The common detection of deviations from water quality standards in groundwater samples indicates a need for continuous efforts by the government through the Ministry of Health and Public Hygiene to ensure the safety and quality of groundwater in Ouagadougou. By strengthening training programs, raising awareness, and implementing effective monitoring systems, the quality of borehole water can be maintained, safe-guarding public health. Moreover, there is need for regular surveillance of water quality and the environment surrounding boreholes.

6. Conclusions

This study showed that the groundwater in Ouagadougou is vulnerable to microbiological contamination due to anthropogenic activities. Most of the boreholes were in an intermediate-risk or a low-risk environment due to risks related to practices in the vicinity of the boreholes.
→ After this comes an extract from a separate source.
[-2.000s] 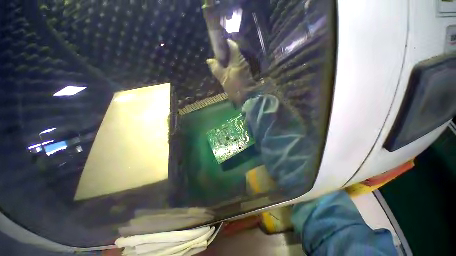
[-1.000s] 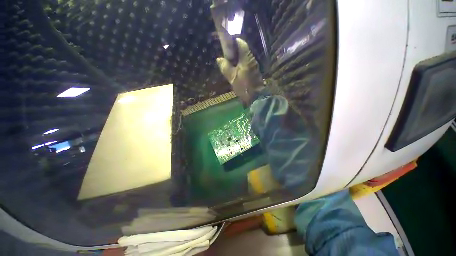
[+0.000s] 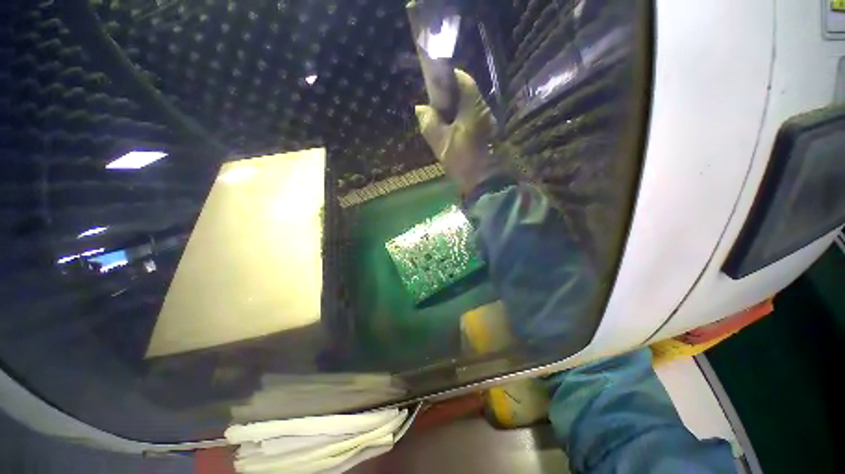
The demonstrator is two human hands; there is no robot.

Therefore, in order to prevent pollution, more attention must be paid to the maintenance of borehole surroundings. This requires both increased awareness among the population and enforcement of good practices by city authorities. Practices such as sludge spreading and having a garbage heap, a latrine, a septic tank, or dirty water near the borehole must be abolished. Outward slopes must be constructed around boreholes. Additional treatment measures such as filtration or disinfection of borehole water would also reduce the risks for public health. These changes can protect the boreholes as important sources of drinking water in Ouagadougou.